WHAT THE EXERCISE ASKS
Identify each line in the records below that contains the word "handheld", and copy it.

Data excerpts:
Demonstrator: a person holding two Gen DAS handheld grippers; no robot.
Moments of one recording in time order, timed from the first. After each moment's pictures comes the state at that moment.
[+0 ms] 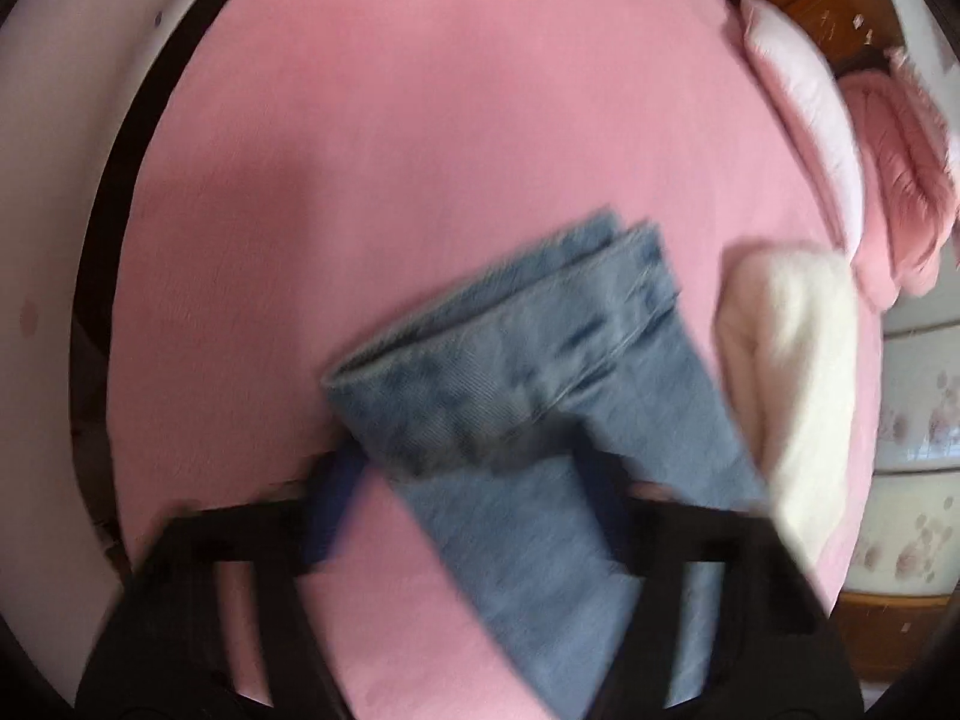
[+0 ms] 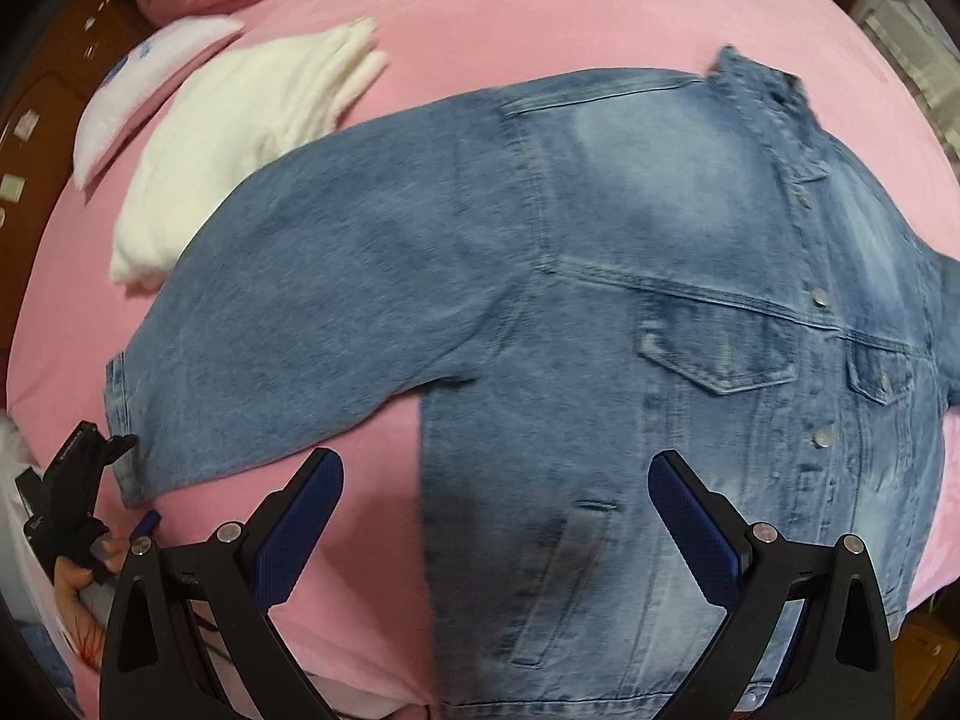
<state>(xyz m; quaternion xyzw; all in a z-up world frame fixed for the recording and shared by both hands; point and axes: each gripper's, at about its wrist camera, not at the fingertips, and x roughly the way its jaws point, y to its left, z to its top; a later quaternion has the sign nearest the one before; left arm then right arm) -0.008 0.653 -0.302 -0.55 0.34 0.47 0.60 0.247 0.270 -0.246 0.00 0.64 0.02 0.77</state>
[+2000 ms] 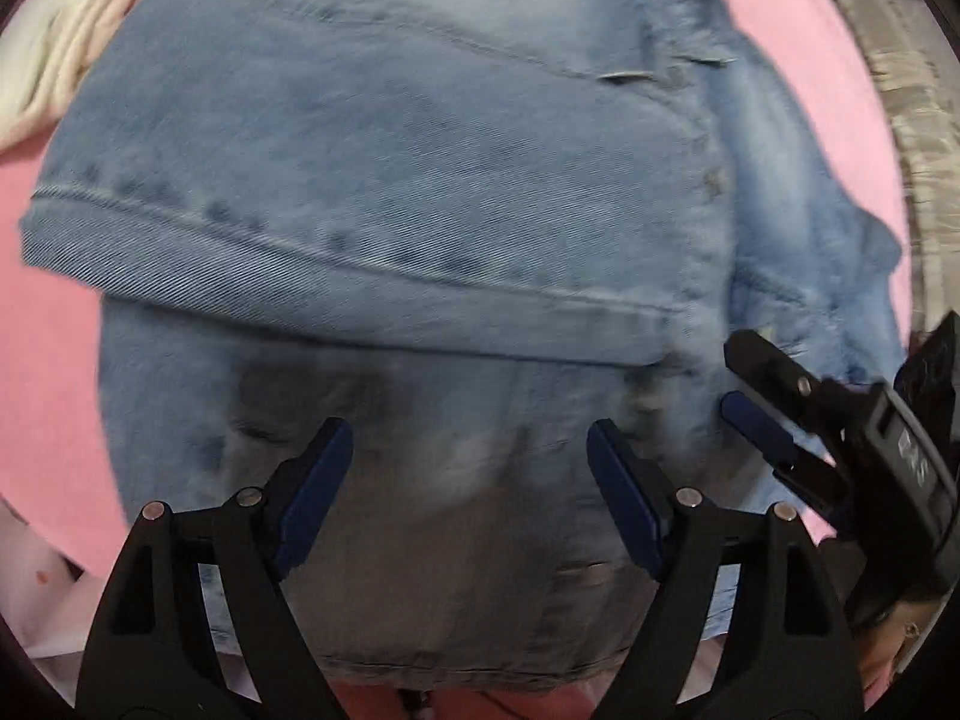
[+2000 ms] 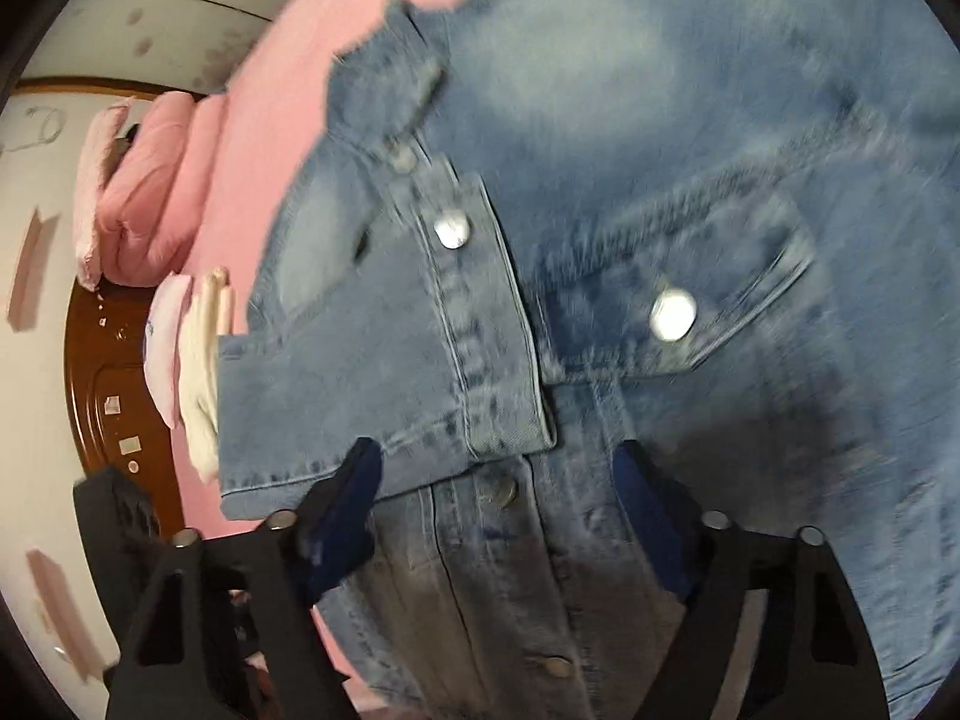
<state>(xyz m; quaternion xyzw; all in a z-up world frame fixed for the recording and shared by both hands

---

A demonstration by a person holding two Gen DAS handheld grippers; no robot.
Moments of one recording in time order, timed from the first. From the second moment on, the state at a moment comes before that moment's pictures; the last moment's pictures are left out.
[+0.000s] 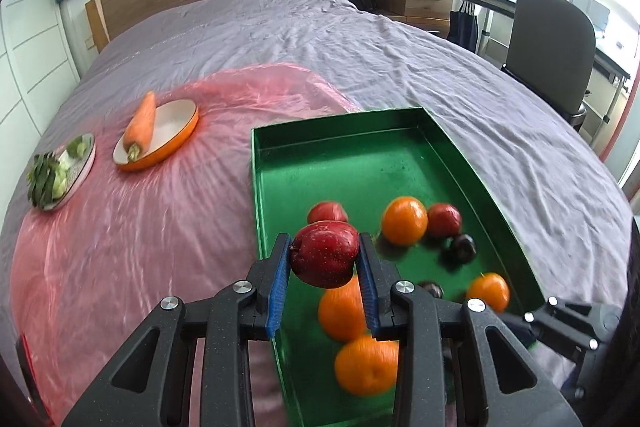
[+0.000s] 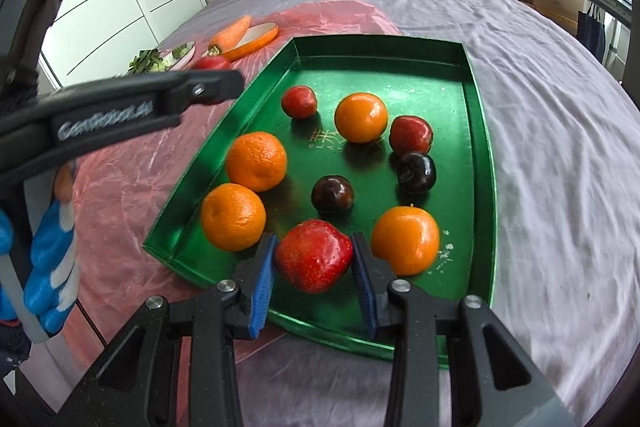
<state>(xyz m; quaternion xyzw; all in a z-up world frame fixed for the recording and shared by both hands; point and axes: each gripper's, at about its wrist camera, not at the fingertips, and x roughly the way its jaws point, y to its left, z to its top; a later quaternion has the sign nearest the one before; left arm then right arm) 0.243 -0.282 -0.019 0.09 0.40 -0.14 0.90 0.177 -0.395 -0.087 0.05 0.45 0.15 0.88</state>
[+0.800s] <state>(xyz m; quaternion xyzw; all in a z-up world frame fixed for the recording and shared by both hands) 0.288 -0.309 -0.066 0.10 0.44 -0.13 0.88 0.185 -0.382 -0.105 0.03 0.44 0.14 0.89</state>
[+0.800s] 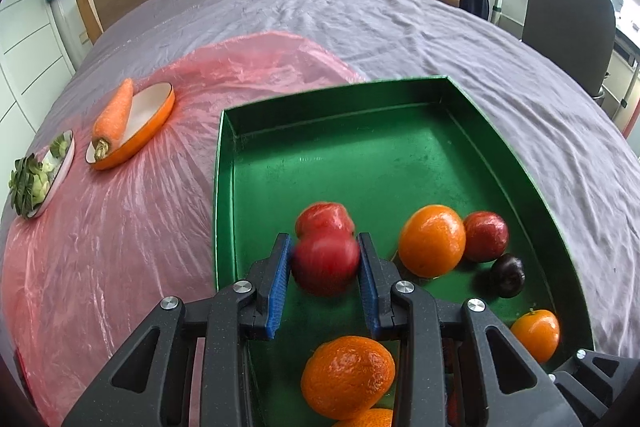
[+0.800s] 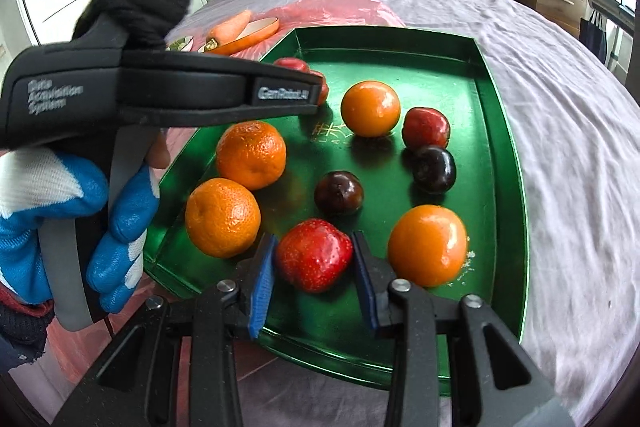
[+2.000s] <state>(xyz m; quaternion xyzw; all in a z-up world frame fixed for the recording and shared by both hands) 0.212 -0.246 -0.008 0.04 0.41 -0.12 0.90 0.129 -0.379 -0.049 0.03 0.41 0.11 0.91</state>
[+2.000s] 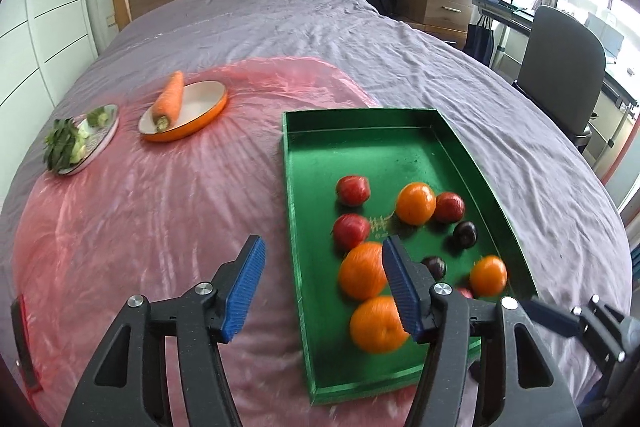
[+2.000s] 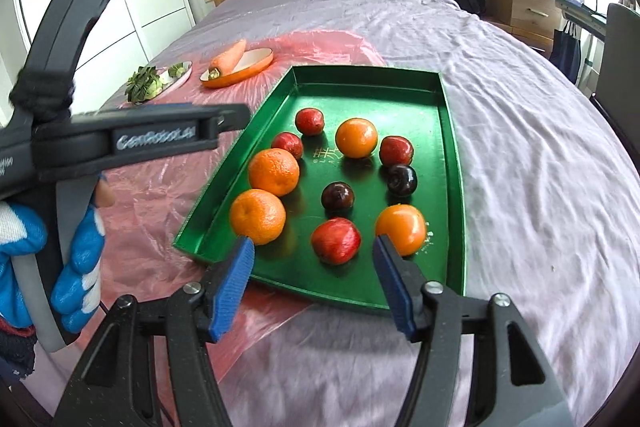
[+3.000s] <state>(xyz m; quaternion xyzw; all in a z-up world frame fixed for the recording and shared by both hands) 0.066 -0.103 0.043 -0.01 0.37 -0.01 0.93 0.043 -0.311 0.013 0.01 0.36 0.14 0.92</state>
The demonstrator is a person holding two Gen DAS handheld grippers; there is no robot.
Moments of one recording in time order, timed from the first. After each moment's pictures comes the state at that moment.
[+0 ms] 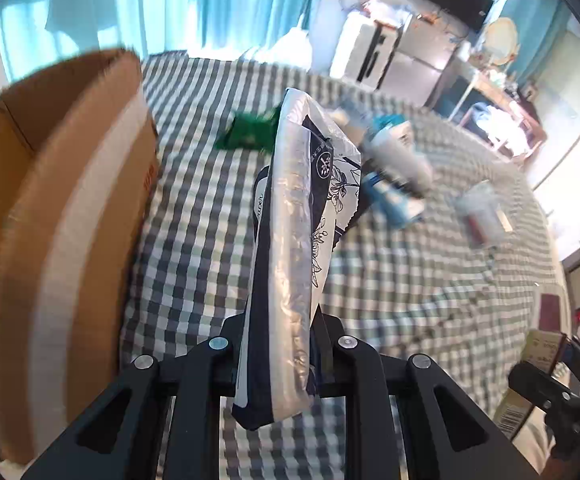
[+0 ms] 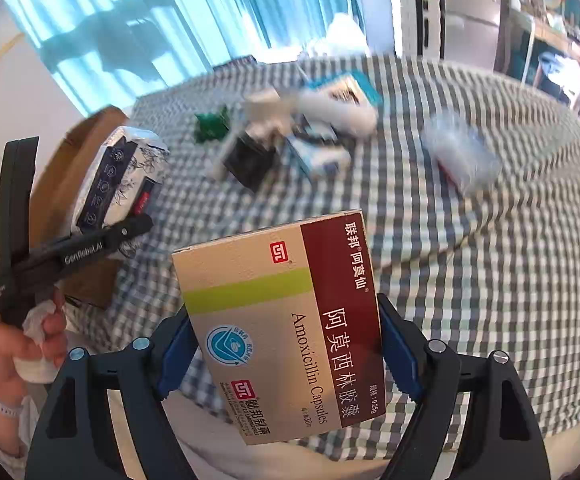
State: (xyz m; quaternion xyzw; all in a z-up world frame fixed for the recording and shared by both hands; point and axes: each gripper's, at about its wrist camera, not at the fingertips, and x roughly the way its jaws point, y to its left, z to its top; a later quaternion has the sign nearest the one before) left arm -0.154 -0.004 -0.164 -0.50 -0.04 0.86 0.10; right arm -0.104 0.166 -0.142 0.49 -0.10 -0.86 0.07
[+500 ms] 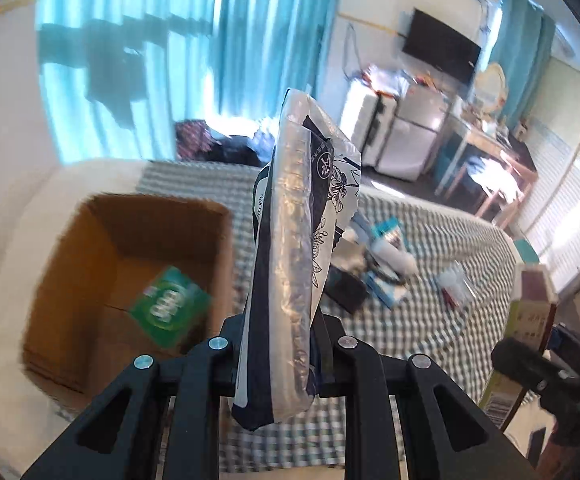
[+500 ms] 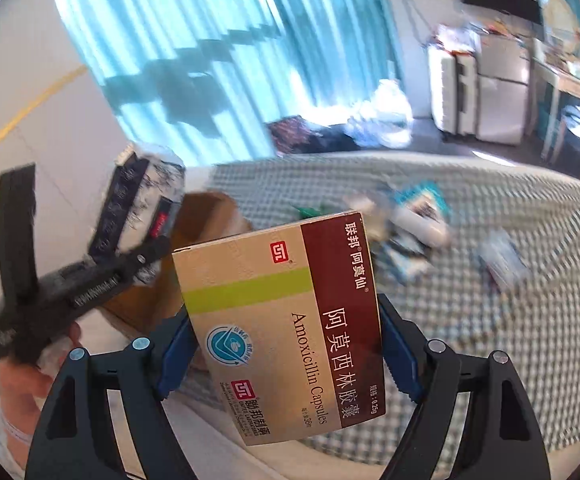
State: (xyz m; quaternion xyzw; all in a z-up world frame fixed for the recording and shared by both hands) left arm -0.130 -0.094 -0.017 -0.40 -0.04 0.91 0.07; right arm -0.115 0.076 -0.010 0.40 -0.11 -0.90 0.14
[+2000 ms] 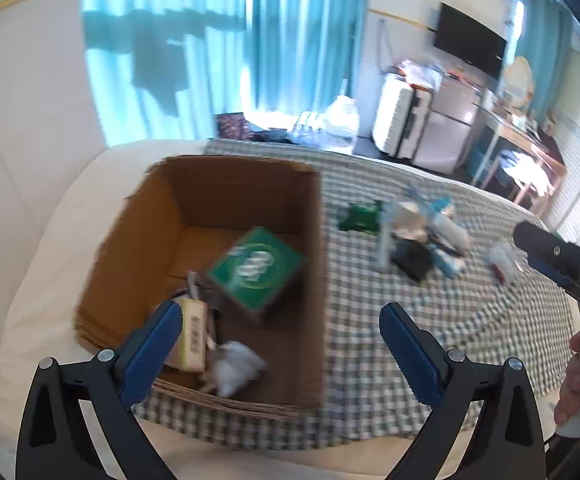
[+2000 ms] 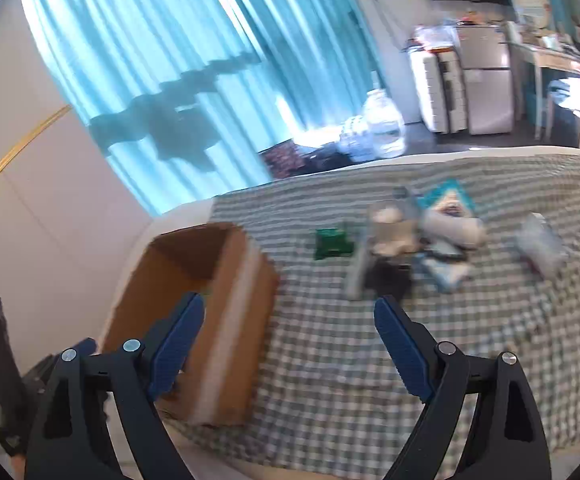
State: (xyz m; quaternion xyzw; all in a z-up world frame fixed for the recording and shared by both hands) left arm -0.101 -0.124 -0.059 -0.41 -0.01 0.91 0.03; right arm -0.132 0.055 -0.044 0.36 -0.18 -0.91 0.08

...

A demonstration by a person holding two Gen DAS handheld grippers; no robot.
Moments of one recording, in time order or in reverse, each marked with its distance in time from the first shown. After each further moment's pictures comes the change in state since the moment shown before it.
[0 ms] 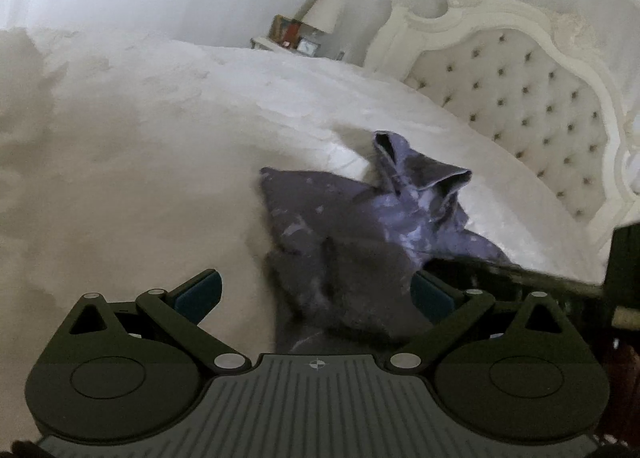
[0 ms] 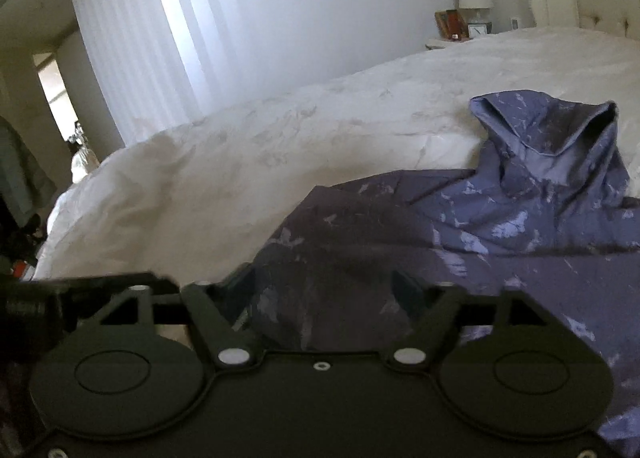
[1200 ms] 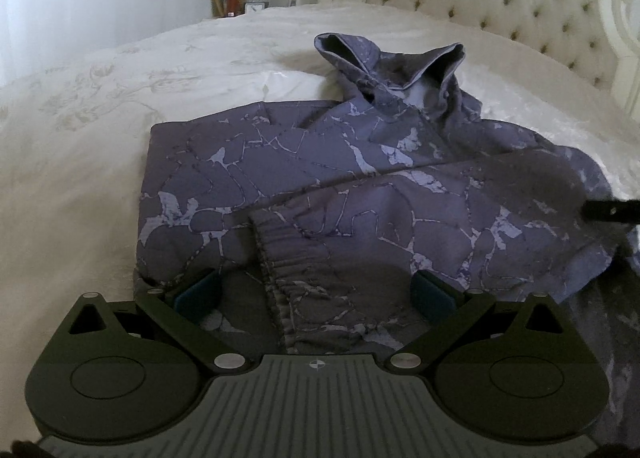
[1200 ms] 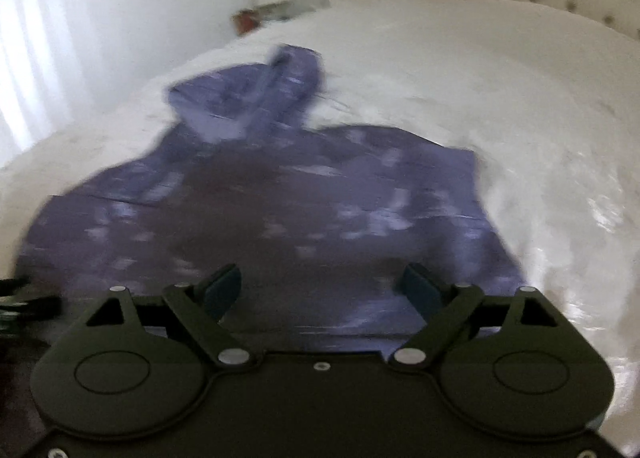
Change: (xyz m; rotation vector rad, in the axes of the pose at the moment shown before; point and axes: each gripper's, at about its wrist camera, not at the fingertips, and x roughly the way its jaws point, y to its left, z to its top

OUTPUT FOR THIS EXERCISE
Demonstrator: a person holding two Gen DAS handheld grippers; no robot.
A demonstration by a person holding two Gen DAS handheld grippers; no robot.
The demonstrator is a person holding two Gen DAS handheld grippers; there is no robot.
A demonstration by a person holding two Gen DAS handheld grippers; no robot.

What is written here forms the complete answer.